The opening brace of an if statement should be on the same line as the 'if',
unless the condition is very long, especially if it spans multiple lines:

            if ( a < b ) {
                    do_something(a);
            } else {
                    do_other_something(a);
            }

            if ( a_very_long_condition == structure->wibble.value
              && other_very_long_condition )
            {
                    do_something_completely_different(someparam);
            }

***Rationale:*** This keeps the appearance of 'if' statements compact instead of
spread out, while allowing some visual separation between long conditions and
the conditional code.

### Space around parantheses

Parentheses should have spaces after them in 'if' statements, but not in
function calls.
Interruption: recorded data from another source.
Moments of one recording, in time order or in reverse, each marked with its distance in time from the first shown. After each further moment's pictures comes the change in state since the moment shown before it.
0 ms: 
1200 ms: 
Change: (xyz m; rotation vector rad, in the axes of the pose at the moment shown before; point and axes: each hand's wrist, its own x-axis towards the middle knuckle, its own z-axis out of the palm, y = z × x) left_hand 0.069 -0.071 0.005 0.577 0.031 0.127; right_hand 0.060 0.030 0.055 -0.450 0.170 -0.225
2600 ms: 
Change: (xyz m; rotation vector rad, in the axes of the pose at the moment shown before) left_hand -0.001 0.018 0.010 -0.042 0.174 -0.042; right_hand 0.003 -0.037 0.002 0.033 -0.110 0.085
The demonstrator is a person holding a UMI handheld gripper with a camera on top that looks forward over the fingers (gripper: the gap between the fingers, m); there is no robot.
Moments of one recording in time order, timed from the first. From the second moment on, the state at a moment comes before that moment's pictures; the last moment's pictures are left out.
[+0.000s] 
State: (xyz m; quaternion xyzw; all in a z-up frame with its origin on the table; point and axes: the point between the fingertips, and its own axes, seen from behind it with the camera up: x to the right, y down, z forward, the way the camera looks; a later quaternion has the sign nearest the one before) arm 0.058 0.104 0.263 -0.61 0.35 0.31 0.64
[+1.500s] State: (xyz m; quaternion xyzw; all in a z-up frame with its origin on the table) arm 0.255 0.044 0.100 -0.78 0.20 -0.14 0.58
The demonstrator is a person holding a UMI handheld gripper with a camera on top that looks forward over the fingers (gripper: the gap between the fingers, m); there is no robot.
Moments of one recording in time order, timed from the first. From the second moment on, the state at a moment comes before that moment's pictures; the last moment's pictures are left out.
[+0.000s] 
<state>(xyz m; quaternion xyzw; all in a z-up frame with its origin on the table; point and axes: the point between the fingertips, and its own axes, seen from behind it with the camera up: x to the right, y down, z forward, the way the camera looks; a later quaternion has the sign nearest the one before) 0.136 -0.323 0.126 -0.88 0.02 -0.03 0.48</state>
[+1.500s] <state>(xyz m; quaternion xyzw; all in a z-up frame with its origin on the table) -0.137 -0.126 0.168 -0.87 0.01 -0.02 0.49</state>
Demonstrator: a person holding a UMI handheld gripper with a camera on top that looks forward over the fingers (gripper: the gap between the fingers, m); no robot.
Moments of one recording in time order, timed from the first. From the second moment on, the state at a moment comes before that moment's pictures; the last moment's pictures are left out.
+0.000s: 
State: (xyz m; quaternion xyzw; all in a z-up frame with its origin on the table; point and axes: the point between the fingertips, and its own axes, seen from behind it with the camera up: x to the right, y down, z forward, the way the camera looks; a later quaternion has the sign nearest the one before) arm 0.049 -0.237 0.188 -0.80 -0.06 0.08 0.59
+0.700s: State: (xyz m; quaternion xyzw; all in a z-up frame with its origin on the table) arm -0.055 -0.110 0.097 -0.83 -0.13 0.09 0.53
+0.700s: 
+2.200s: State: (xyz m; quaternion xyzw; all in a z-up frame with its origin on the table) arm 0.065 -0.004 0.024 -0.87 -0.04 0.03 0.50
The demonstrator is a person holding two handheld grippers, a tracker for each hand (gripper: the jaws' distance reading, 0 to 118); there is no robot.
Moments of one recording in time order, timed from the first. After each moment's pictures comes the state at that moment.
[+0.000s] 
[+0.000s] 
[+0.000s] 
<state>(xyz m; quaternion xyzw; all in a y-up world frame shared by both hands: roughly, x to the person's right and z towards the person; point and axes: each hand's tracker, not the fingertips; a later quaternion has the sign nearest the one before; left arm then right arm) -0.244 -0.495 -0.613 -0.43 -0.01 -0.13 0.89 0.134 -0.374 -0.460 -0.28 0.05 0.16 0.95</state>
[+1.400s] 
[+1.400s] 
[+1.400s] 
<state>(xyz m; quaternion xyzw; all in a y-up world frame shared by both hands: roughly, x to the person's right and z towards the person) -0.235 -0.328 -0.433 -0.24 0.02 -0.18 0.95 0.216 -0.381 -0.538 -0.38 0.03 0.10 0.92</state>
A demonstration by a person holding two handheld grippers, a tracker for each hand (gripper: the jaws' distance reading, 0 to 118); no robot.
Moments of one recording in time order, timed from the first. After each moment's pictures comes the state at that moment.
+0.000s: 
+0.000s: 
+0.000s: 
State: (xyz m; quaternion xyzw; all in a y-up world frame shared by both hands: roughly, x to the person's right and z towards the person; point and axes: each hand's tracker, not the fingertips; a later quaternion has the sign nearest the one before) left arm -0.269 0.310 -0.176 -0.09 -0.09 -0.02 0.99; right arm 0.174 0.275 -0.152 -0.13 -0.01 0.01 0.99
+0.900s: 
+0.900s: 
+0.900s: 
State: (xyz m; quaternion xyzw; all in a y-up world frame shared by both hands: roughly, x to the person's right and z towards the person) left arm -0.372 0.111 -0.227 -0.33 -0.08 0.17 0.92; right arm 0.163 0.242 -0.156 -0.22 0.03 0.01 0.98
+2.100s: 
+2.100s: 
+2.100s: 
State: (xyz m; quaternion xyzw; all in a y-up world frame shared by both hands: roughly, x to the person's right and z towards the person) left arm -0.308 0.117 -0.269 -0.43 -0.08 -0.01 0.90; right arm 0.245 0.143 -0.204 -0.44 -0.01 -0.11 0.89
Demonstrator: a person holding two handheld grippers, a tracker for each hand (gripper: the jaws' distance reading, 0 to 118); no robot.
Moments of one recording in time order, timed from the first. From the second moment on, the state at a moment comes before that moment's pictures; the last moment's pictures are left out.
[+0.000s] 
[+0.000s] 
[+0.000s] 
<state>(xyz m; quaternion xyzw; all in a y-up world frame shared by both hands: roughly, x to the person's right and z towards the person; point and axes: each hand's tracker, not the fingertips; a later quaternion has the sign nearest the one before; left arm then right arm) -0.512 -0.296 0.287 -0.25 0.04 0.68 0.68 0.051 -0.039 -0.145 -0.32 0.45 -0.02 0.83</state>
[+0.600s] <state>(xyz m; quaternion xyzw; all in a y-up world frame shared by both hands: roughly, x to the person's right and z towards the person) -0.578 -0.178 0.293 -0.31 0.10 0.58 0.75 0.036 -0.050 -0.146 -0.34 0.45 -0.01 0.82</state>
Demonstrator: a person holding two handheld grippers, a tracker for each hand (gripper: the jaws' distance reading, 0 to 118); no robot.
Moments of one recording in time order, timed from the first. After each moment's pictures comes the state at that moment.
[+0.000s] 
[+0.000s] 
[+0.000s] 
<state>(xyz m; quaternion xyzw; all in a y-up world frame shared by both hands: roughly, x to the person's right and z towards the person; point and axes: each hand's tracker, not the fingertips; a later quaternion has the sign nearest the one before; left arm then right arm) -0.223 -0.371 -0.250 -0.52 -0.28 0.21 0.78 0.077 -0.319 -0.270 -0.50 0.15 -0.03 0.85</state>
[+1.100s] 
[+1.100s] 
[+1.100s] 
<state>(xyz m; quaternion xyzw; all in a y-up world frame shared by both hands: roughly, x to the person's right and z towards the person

Function arguments should have spaces after the comma.  There
should be no space between the function name and the opening bracket.  That
means:

    if ( something < 3 ) {
            do_something(a, b, c);
    }

or:

    if ( h>3 && k<3 && l==-1 ) {
            do_something(h, k, l);
    }

instead of:

    if (something<3) {
            do_something (a,b,c);
    }

***Rationale:*** I find this guideline helps to encourage good grouping of
logical statements.  Some flexibility is allowed here, though.

### Whitespace

No trailing whitespace at all, even in empty lines.

***Rationale:*** Invisible characters do nothing other than generate VCS
conflicts.

### Cleverness

Transparent, easily understood solutions are preferred over faster ones, except
where you can demonstrate that the code is performance-critical and the benefit
is significant.  Even in that case, copious comments should be provided.

Use of undefined behaviour, even if "it always works", is absolutely forbidden.

### Git/VCS usage

This style of commit message is preferred:

> Strip out libfrosticle references and add new function model

This style of commit message is discouraged:

> Stripped out libfrosticle references, and added new function model

**Rationale:** this encourages you to think in terms of small, self-contained
changes to the code, rather than successive versions with many different changes
combined together.  It also matches the conventions used by most other projects.